Time, as they said, to piss , or time, as they said, to get off the pot . Fair point, and he did not argue. Allowed himself a last luxury before his finger snaked inside the guard and found the trigger, rested there… Saw the bird, pretty and fine-plumed, but trapped in a cage with rusted close-set bars, and prepared himself. The voice alongside him murmured: was he ready?
‘Yes, friend, ready.’
She could see so little. Her eyes were covered by a film of what she assumed was blood. But she fired a shot. Her mind worked well, might have been aided by the growing intensity of the pain in her left leg as the numbness wore through. Had no target and was blinded by the spotlight but tried to aim at it, into its brilliance. Which was futile, had no purpose and wasted a shot.
Not possible for Zeinab to shift the weight of the bike, and she lay across the boy. Could not extract herself from that position, enveloping him, what a lover might have done. Could not have said that what remained of his face had already started to cool, nor that the whiteness of death settled on his cheeks, but was aware there was no breathing.
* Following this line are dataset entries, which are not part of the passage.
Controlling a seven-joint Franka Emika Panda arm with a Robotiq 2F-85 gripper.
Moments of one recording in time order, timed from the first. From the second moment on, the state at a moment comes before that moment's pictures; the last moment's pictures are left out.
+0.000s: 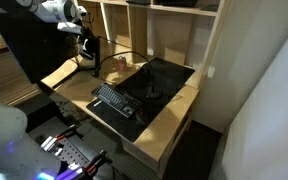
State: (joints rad) arm 0.44 0.46 0.25 -1.65 -0.11 2.57 0.20
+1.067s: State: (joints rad) arm 0.47 0.45 0.19 -1.57 -0.09 2.46 0.27
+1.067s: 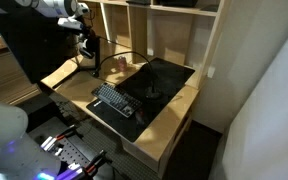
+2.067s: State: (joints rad) arm 0.16 -0.05 0.15 -1.82 0.49 2.46 0.11
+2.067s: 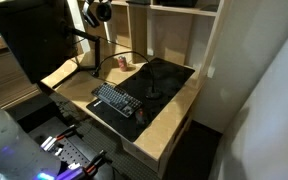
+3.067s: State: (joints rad) arm 0.03 -0.25 -0.09 -2.12 0.55 2.59 0.30
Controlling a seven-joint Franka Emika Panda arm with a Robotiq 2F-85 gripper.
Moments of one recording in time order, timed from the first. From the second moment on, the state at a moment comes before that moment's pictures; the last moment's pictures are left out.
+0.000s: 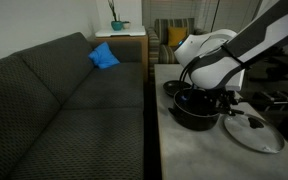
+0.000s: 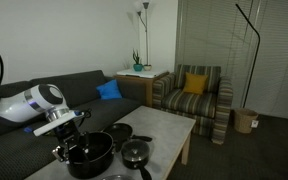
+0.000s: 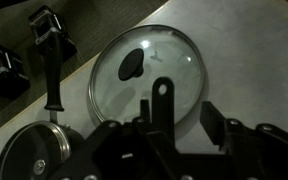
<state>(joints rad) 0.37 1.47 -0.11 -0.93 -0.49 1.87 -0.10</state>
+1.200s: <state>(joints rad) 0.32 1.48 -0.01 -0.94 -0.42 2.31 -0.19</state>
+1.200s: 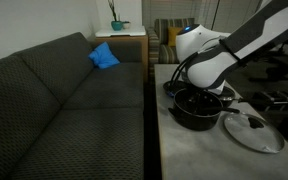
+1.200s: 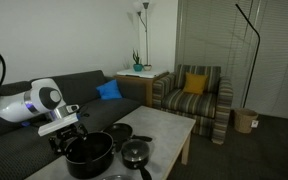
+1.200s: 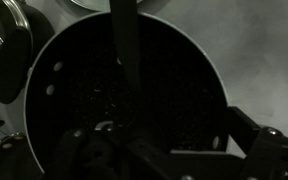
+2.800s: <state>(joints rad) 0.35 1.47 -0.09 -0.97 -0.42 2.31 -0.06</state>
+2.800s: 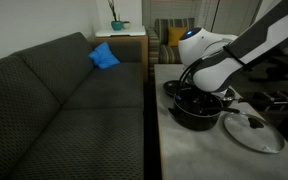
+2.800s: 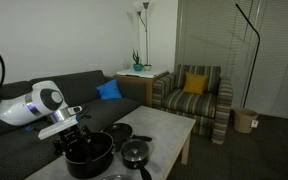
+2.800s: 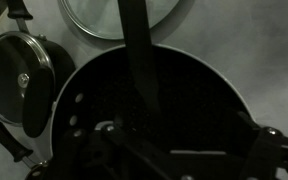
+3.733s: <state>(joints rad) 0.35 1.36 -0.15 -0.98 -0.46 2.36 -0.06</state>
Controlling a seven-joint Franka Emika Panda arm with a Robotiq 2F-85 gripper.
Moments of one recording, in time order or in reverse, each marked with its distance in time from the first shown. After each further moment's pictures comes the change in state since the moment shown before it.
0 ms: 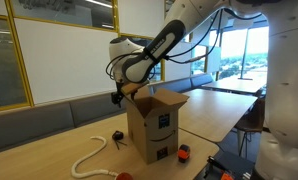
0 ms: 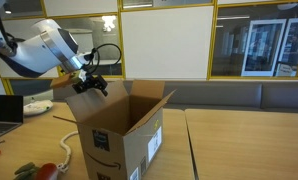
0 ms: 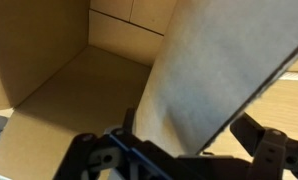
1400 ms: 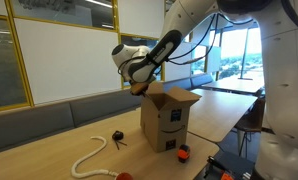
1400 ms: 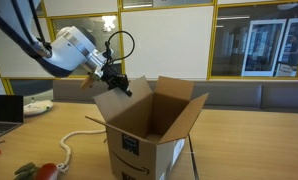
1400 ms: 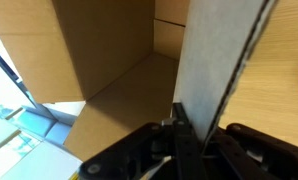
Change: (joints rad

A voice was yelling at her over a megaphone, distorted in the wind, and she’d no idea whether it was English with a foreigner’s accent, or French. They would be telling her that ‘resistance is hopeless’, that she was surrounded and ‘you have no escape route available to you’, and ‘if you are hurt, Zeinab, the ambulance team will give you the very best medical help,’ and ‘throw aside your firearm, Zeinab, so we can help you’.